PEINTRES
PUVIS DE CHAVANNES
Un maître admirable, d'une personnalité décisive, d'une inlassable fécondité. Naguère, lorsque beaucoup méconnaissaient encore son art souverain, Gautier, souvent clairvoyant, écrivait: «Dans un temps de prose et de réalisme, il est naturellement héroïque, épique et monumental.» Pour ses vastes compositions, il peint d'abord une petite esquisse qui est l'exposé de son idée, pour ainsi dire la réduction de l'œuvre, déjà totale en lui. Puis il l'exécute dans les proportions d'un grand tableau de chevalet. Une minutie inexorable de dessin: sans cesse l'artiste calcule, compare, mesure, trace avec la règle ou le fusain des angles visuels. On dirait d'un ingénieur, d'un géomètre qui arpente de l'œil le modèle et la toile. Quand ce travail est définitif, il agrandit le tableau tout simplement au carreau, comme font les praticiens dans le marbre pour la maquette des statuaire. De là son dessin qui a un air géométrique. Or c'est précisément cette précision infaillible mêlée à une indéfinissable poésie qui assigne à ses œuvres une beauté d'absolu en même temps qu'un charme de suggestion.

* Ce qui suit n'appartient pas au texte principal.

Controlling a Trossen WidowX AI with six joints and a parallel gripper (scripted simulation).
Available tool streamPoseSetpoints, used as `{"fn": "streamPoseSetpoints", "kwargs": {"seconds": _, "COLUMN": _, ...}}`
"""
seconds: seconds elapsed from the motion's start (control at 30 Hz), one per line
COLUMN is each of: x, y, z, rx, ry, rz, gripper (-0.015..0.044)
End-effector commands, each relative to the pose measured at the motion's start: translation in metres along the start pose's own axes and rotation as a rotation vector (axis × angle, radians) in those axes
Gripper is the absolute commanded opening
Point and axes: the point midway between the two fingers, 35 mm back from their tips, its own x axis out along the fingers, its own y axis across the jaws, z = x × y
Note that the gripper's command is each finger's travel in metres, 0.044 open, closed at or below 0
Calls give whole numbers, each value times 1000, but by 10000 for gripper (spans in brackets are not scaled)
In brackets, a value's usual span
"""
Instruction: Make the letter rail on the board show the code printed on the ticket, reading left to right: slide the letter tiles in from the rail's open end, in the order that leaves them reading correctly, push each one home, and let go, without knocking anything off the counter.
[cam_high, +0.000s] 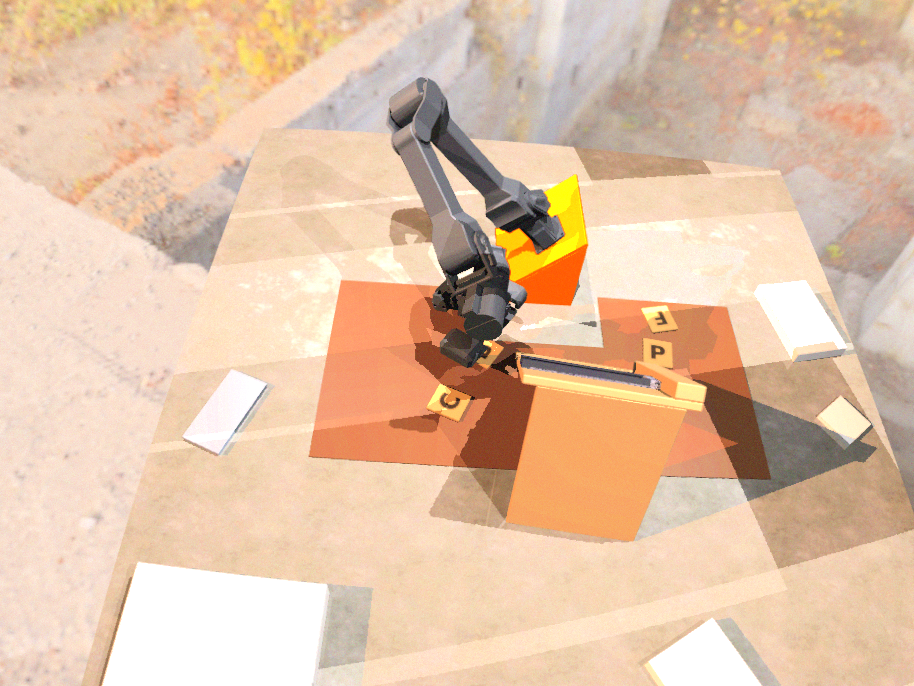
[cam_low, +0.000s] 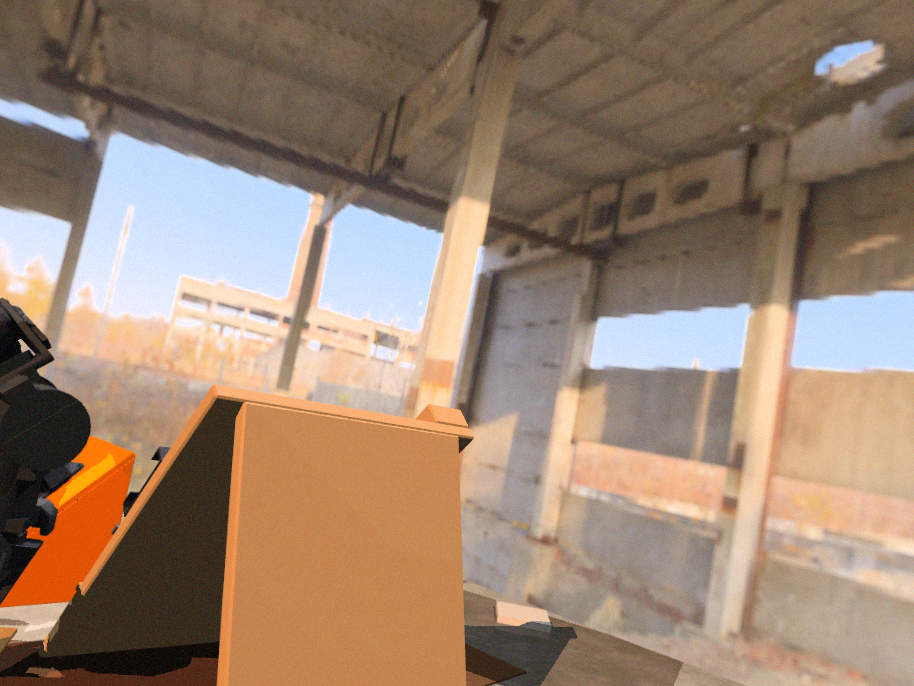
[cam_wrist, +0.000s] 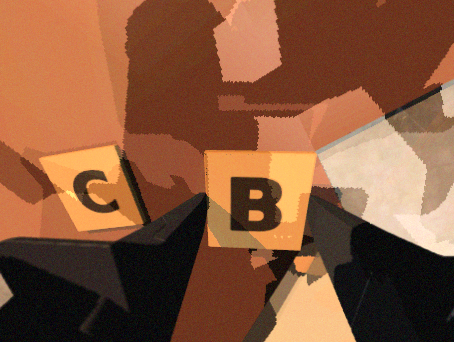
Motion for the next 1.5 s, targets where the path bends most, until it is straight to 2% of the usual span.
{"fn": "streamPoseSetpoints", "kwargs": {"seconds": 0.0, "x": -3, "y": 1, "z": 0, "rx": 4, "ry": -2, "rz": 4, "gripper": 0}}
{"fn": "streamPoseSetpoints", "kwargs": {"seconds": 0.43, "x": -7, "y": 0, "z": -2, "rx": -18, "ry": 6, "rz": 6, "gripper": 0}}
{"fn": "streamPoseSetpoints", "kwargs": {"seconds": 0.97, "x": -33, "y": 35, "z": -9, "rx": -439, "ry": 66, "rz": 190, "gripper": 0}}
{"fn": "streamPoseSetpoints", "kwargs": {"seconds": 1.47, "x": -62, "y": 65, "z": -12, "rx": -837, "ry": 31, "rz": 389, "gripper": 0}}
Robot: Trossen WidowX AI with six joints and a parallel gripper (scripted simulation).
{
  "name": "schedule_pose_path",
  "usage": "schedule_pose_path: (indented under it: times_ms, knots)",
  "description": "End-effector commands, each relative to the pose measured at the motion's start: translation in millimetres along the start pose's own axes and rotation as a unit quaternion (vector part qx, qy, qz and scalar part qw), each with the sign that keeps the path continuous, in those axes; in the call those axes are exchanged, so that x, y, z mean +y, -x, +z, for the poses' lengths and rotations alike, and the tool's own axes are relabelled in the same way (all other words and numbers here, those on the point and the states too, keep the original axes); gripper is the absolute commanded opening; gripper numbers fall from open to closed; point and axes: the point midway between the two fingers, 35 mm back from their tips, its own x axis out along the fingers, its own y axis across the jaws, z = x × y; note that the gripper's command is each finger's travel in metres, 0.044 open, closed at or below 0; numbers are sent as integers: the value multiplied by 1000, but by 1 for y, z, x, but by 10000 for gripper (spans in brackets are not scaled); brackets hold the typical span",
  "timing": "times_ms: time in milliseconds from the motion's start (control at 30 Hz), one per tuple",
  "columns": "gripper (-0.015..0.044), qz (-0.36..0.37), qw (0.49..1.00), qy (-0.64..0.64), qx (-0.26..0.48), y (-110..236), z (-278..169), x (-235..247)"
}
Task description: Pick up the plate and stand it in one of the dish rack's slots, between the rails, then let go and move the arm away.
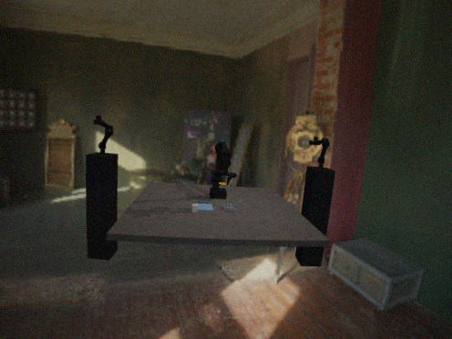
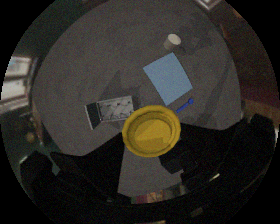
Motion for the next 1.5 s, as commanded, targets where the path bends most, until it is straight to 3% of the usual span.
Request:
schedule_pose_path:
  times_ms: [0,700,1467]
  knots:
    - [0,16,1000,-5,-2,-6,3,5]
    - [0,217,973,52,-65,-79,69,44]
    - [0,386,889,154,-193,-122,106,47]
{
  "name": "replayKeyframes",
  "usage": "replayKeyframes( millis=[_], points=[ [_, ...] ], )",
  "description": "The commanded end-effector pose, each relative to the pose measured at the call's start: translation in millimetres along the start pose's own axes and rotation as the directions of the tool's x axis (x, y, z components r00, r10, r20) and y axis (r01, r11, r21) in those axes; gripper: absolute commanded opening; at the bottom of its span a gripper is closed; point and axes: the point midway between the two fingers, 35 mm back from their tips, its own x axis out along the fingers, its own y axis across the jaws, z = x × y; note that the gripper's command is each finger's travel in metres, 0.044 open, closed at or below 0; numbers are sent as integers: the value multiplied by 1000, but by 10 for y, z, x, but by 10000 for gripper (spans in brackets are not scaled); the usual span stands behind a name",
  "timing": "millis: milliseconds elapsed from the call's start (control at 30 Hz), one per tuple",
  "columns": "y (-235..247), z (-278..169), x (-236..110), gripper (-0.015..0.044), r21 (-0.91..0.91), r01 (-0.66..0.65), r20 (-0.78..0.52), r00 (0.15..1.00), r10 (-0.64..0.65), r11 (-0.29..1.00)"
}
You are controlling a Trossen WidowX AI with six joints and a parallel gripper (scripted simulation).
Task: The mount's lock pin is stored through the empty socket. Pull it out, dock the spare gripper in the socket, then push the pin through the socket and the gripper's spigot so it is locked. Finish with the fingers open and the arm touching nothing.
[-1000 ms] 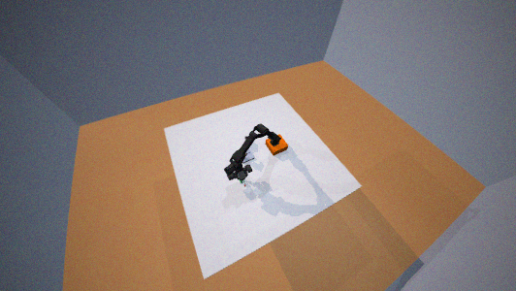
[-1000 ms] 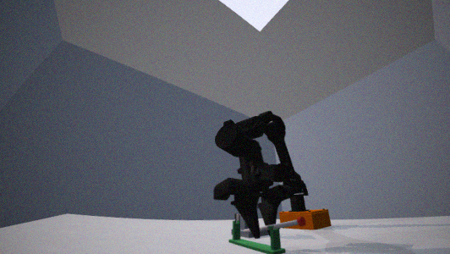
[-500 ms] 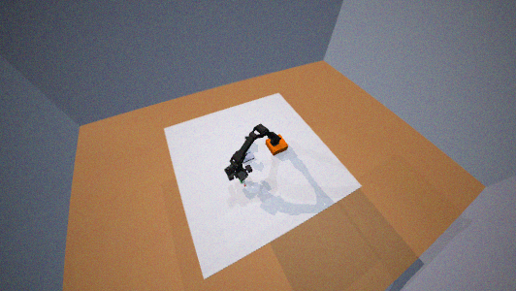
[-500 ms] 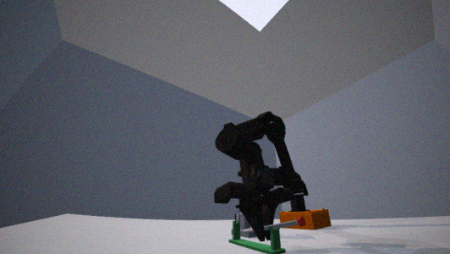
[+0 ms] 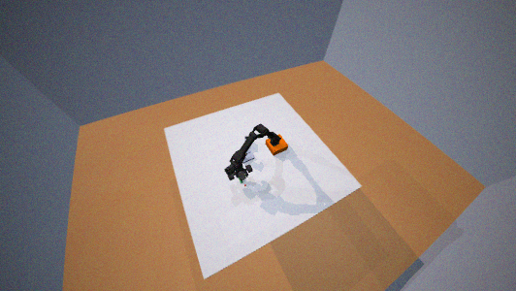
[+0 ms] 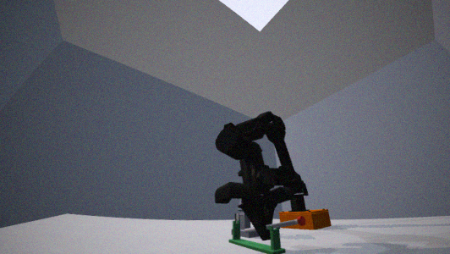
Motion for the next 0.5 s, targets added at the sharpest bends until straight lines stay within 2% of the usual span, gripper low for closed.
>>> replayKeyframes(
  millis=[0, 467],
  points=[
    [-12, 21, -93, 0, -1, 6, 2, 1000, -6, 1000],
    [67, 23, -266, 0, 5, -30, -11, 999, 30, 1000]
  ],
)
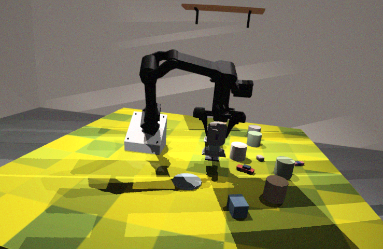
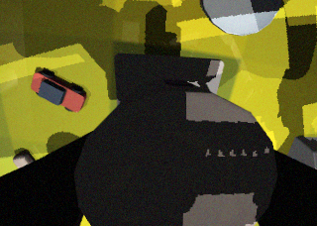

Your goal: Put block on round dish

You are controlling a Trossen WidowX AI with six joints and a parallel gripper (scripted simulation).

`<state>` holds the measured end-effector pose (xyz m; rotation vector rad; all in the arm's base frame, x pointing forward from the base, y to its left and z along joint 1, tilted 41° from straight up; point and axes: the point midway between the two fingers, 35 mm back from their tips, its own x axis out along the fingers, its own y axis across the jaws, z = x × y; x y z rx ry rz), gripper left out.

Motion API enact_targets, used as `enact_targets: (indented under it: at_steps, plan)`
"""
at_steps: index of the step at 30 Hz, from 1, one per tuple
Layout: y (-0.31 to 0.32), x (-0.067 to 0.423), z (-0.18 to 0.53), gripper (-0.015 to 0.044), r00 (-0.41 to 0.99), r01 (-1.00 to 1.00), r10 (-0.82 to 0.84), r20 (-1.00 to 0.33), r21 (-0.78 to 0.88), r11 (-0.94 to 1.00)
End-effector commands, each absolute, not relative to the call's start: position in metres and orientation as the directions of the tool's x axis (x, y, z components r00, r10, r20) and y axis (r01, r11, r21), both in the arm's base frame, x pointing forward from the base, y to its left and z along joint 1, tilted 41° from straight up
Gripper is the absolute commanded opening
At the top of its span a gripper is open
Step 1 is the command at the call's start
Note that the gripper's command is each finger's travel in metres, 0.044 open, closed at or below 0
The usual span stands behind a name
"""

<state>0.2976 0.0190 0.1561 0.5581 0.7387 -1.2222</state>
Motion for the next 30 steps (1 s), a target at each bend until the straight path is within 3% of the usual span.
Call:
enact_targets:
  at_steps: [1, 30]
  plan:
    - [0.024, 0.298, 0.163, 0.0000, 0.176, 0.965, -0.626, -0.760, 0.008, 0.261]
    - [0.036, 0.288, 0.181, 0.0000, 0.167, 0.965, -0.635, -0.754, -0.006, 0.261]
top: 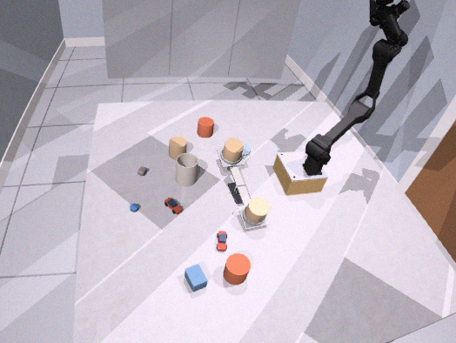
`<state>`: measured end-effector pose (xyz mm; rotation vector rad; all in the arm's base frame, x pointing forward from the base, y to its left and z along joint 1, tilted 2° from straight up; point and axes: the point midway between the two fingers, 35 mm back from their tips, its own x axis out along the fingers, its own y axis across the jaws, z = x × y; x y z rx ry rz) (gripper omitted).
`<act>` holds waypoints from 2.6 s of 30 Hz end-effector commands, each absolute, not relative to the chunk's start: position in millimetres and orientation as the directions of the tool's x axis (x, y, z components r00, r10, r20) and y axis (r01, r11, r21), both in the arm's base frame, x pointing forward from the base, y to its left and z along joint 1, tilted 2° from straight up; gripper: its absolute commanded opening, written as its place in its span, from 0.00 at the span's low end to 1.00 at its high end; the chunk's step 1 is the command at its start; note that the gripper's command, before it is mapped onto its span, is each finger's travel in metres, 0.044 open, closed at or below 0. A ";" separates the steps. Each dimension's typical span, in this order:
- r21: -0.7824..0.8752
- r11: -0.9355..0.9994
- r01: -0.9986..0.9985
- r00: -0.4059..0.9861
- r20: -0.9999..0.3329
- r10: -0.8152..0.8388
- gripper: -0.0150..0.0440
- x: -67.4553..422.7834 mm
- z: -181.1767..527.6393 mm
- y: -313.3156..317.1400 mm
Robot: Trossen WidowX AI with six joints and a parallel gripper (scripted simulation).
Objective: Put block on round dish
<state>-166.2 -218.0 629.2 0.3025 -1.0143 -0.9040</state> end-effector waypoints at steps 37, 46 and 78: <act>-0.252 0.871 0.421 0.807 0.544 -0.232 1.00 85.6 560.7 -44.5; -0.359 0.891 0.278 0.925 0.349 -0.149 1.00 134.4 500.5 -23.4; -0.153 0.977 -0.148 0.837 -0.546 0.041 1.00 182.1 231.4 7.9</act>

Il sait tout de son métier, et il a tout inventé de son art. C'est-à-dire qu'il a ressuscité dans notre siècle la peinture décorative. Il a trouvé pour elle un nouveau style, une coloration nouvelle. Son génie a été de comprendre qu'il fallait aux édifices modernes des fresques qui leur fussent appropriées. Il a créé une peinture conforme pour les architectures actuelles, pour les monuments de France, construits en pierre de France, cette pierre un peu grisâtre, un peu jaunâtre, en tous cas pâle et mate. Donc il n'a voulu qu'une peinture mate aussi, se servant pour y arriver, de toiles spécialement préparées, de couleurs en demi-teintes et en nuances, avec des mauves, des roses doux, des jaunes qui s'acidulent à peine, des bleus qui ne chantent qu'en sourdine. Ainsi, au Panthéon, les autres peintures trouent les murs; la sienne s'accorde à leur tonalité neutre, s'identifie avec eux. On dirait vraiment le rêve que les pierres font.
Et quel rêve! Celui d'une humanité supérieure, l'humanité telle qu'elle aurait dû être, ou telle qu'elle sera. Humanité mystique et mythique, qui ne va jamais jusqu'à être mythologique. Ses femmes ne sont pas des déesses; ce sont encore des femmes, mais les femmes d'un Éden où la faute originelle n'a pas existé ou n'existe plus et qui enfantent sans douleurs. Les hommes aussi ont l'air de vivre dans un continent meilleur. L'oubli des sexes et de l'heure est parmi eux. Ils ne s'occupent qu'à de nobles travaux, à être d'accord avec la Nature, à faire de l'éternel avec de l'éphémère, mais sans jamais cesser d'être humains. «La poésie a sa source dans la réalité», disait Gœthe. L'art également, pensa Puvis de Chavannes. On a cru que son domaine était celui du rêve et de la légende. Au contraire, il n'est jamais sorti de la Nature. Toutes les figures de ses tableaux agissent, plutôt qu'elles ne songent. Chacun y fait directement ce qu'il doit faire, comme l'a bien observé, un jour, M. Besnard dans un de ses subtils Salons.
Ainsi, quant aux gestes: on peut dire qu'un geste utile est toujours beau. Tous les gestes des figures de Puvis de Chavannes sont utiles. Geste du travail, de la lutte ou des jeux, dans Ludus pro patria, Inter artes et naturam; geste pacifique de l'attente dans Pauvre pêcheur, gestes si justes et instinctifs chez les hommes, comme sont instinctifs, chez les femmes qu'il a peintes, les gestes de cueillir des fleurs, de caresser des enfants, de couronner des fontaines.
Tout cela est encore, et tout simplement, de la vie—de la vie transposée, si on veut. C'est pourquoi Puvis de Chavannes, venu chronologiquement entre les réalistes et les symbolistes, a pu les rallier en même temps; les réalistes disant: «Il n'y a qu'à copier la Nature»; les symbolistes proclamant: «La Nature n'existe pas».